An important study out of Cornell confirms something that most of us intuitively know:
The theory that the mind works like a computer, in a series of distinct stages, was an important steppingstone in cognitive science, but it has outlived its usefulness, concludes a new Cornell University study. Instead, the mind should be thought of more as working the way biological organisms do: as a dynamic continuum, cascading through shades of grey.
In a new study published online this week in Proceedings of the National Academy of Sciences (June 27-July 1), Michael Spivey, a psycholinguist and associate professor of psychology at Cornell, tracked the mouse movements of undergraduate students while working at a computer. The findings provide compelling evidence that language comprehension is a continuous process…
“For decades, the cognitive and neural sciences have treated mental processes as though they involved passing discrete packets of information in a strictly feed-forward fashion from one cognitive module to the next or in a string of individuated binary symbols — like a digital computer,” said Spivey. “More recently, however, a growing number of studies, such as ours, support dynamical-systems approaches to the mind. In this model, perception and cognition are mathematically described as a continuous trajectory through a high-dimensional mental space; the neural activation patterns flow back and forth to produce nonlinear, self-organized, emergent properties — like a biological organism.”
In his study, 42 students listened to instructions to click on pictures of different objects on a computer screen.
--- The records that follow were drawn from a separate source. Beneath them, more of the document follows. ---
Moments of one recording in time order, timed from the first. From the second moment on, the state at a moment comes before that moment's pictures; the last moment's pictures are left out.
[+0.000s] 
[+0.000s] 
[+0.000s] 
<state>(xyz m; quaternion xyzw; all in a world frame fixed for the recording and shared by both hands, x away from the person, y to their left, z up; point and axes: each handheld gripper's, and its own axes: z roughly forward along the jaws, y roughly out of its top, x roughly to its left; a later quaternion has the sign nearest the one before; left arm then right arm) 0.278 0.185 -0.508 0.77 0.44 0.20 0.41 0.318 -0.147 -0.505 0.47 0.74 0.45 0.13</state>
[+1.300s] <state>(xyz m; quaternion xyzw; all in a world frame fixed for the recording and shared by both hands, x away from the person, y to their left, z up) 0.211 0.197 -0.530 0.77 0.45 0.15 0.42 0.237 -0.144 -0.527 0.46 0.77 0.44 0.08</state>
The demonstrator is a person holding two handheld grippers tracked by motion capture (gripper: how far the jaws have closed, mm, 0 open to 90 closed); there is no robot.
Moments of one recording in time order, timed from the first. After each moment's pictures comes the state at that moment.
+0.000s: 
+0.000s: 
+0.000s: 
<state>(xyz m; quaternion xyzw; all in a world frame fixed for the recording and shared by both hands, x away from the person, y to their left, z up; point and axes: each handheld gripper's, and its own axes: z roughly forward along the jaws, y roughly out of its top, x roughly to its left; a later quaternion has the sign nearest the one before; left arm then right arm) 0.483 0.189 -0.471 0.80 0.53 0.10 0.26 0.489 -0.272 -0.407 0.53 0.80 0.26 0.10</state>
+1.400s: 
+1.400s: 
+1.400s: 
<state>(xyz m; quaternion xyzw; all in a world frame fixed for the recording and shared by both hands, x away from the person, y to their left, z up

When the students heard a word, such as “candle,” and were presented with two pictures whose names did not sound alike, such as a candle and a jacket, the trajectories of their mouse movements were quite straight and directly to the candle. But when the students heard “candle” and were presented with two pictures with similarly sounding names, such as candle and candy, they were slower to click on the correct object, and their mouse trajectories were much more curved. Spivey said that the listeners started processing what they heard even before the entire word was spoken.
The result of this study are even less surprising to all those who enjoyed books by Dr. Roger Penrose on possible physics of consciousness.